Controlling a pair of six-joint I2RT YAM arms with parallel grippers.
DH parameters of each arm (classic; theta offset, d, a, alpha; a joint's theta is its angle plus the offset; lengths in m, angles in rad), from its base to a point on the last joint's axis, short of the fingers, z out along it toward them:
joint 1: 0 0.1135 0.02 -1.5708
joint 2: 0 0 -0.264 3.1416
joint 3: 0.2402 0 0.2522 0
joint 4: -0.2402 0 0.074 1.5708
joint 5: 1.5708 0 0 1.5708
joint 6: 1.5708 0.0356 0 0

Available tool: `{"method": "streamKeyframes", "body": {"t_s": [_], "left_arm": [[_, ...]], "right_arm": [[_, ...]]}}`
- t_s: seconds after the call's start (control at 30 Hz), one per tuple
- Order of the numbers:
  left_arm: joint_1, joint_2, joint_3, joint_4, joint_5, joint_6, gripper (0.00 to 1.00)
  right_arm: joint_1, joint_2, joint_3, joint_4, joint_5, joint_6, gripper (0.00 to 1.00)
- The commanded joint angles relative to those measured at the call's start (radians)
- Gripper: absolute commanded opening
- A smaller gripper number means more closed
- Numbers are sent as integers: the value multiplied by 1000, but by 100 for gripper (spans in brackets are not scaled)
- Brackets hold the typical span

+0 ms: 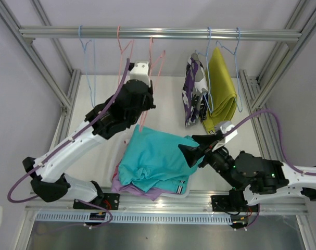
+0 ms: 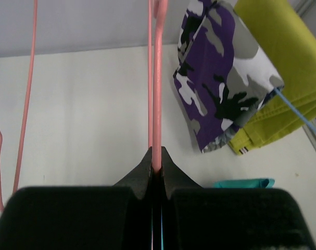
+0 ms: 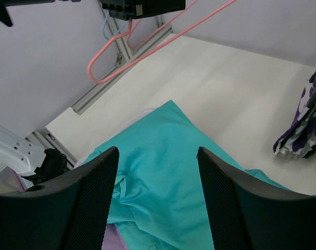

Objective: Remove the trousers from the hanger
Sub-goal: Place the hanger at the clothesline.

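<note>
My left gripper [image 1: 146, 107] [image 2: 156, 161] is shut on the thin wire of an empty pink hanger [image 1: 153, 62] [image 2: 156, 94] that hangs from the rail. On the table, teal trousers [image 1: 152, 159] [image 3: 163, 172] lie on top of lilac ones [image 1: 147, 190] [image 3: 113, 239]. My right gripper [image 1: 191, 151] [image 3: 158, 156] hovers open just above the teal trousers, with nothing between its fingers. Camouflage trousers [image 1: 193, 91] [image 2: 220, 78] and mustard yellow trousers [image 1: 220, 88] [image 2: 282, 62] hang on blue hangers at the right of the rail.
An empty blue hanger [image 1: 87, 62] and another empty pink hanger [image 1: 124, 52] hang at the left of the metal rail [image 1: 163, 34]. Aluminium frame posts [image 1: 64, 99] border the white table [image 1: 168, 99] on both sides.
</note>
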Motion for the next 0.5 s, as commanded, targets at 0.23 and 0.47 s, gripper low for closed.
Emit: {"method": "streamKeyframes", "body": {"t_s": [0.23, 0.47], "left_arm": [[122, 225, 327, 43, 133, 84, 0], [153, 338, 452, 23, 152, 103, 1]], "right_arm": [[9, -98, 5, -4, 69, -91, 69], [7, -162, -55, 38, 77, -115, 70]]}}
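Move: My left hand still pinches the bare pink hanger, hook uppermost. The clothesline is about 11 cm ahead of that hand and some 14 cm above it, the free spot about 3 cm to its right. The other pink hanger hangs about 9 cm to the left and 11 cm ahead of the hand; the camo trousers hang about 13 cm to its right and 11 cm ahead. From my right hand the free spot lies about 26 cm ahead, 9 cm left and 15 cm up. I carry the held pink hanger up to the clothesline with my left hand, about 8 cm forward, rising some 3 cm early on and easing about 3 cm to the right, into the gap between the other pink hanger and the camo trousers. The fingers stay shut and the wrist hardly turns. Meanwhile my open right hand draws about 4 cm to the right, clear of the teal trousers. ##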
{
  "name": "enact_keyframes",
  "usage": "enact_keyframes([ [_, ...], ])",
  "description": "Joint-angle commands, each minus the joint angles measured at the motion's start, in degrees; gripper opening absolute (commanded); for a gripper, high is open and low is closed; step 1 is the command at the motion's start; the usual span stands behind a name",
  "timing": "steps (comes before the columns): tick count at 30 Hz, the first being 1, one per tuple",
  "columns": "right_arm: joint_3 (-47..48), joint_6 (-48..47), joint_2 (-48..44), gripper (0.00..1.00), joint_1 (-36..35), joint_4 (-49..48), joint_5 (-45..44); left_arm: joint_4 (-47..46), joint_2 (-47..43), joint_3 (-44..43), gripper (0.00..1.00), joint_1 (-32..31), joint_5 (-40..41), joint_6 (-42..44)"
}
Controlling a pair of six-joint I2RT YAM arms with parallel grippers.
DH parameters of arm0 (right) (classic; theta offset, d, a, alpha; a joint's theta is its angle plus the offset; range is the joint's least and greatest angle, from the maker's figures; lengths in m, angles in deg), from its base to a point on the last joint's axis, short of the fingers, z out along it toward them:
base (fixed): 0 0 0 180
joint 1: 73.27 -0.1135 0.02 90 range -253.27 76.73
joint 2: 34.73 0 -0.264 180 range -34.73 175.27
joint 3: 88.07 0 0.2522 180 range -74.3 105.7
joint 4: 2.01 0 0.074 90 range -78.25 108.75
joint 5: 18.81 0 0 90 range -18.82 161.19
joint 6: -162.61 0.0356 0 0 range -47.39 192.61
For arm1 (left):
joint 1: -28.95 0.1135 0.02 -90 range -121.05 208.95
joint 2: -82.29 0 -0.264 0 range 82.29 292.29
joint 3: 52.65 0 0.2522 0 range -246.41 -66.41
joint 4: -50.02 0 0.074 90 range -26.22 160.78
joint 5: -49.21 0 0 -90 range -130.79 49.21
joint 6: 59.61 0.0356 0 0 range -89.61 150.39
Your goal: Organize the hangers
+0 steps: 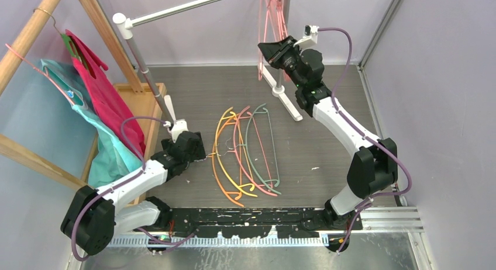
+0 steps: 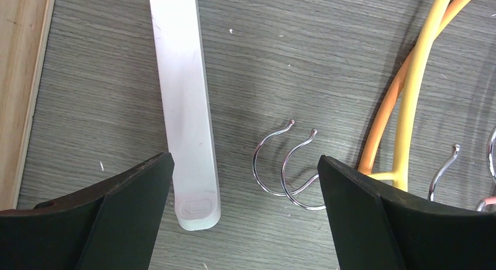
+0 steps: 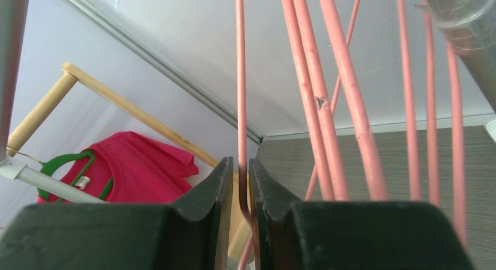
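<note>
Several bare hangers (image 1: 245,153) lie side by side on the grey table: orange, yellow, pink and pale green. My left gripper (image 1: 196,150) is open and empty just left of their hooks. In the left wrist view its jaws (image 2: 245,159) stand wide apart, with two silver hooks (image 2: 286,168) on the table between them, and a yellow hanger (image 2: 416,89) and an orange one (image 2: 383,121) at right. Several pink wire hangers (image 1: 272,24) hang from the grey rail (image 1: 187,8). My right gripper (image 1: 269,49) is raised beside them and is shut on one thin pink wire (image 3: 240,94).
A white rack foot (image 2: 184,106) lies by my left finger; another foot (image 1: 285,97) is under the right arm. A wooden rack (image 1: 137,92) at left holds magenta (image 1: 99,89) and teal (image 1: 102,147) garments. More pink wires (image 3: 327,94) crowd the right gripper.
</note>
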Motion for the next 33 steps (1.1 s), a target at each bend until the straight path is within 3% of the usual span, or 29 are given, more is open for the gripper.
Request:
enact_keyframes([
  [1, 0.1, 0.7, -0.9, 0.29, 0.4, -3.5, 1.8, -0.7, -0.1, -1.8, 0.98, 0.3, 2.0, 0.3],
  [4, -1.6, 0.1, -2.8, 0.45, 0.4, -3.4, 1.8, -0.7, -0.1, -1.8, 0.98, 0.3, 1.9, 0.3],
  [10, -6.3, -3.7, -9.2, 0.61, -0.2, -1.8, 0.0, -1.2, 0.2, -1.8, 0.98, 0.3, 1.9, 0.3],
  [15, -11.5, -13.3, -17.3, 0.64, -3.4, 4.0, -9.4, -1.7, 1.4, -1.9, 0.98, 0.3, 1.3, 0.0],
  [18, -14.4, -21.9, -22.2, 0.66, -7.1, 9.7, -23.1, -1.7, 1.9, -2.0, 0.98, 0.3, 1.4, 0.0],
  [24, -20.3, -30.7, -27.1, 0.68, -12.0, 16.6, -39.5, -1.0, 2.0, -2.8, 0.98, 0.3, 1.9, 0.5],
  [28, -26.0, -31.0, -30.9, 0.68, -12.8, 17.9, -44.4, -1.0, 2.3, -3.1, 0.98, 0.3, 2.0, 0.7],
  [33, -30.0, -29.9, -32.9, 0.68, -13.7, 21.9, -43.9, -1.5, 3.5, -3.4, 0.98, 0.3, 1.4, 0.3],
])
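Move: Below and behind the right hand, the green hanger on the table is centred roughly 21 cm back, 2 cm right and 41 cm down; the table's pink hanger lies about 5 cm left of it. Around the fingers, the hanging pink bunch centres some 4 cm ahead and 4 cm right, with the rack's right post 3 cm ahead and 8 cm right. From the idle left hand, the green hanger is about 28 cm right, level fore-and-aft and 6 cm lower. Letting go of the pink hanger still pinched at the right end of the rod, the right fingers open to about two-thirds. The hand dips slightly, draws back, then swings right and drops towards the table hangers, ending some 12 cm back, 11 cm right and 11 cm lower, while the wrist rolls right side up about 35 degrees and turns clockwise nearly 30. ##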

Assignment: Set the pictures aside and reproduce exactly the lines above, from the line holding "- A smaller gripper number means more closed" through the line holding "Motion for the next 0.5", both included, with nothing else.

Answer below:
- A smaller gripper number means more closed
- Numbers are sent as integers: the value multiplied by 1000, but by 100 for gripper (spans in brackets are not scaled)
- Brackets hold the typical span

+0 ms: 
+0 ms: 
+0 ms: 

Objective: Remove the trousers from the hanger
Sub-goal: Place the hanger at the clothesline.

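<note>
My left gripper [image 1: 146, 107] [image 2: 156, 161] is shut on the thin wire of an empty pink hanger [image 1: 153, 62] [image 2: 156, 94] that hangs from the rail. On the table, teal trousers [image 1: 152, 159] [image 3: 163, 172] lie on top of lilac ones [image 1: 147, 190] [image 3: 113, 239]. My right gripper [image 1: 191, 151] [image 3: 158, 156] hovers open just above the teal trousers, with nothing between its fingers. Camouflage trousers [image 1: 193, 91] [image 2: 220, 78] and mustard yellow trousers [image 1: 220, 88] [image 2: 282, 62] hang on blue hangers at the right of the rail.
An empty blue hanger [image 1: 87, 62] and another empty pink hanger [image 1: 124, 52] hang at the left of the metal rail [image 1: 163, 34]. Aluminium frame posts [image 1: 64, 99] border the white table [image 1: 168, 99] on both sides.
</note>
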Motion for the next 0.5 s, as commanded, targets at 0.23 and 0.47 s, gripper low for closed.

Work on this exercise has been completed.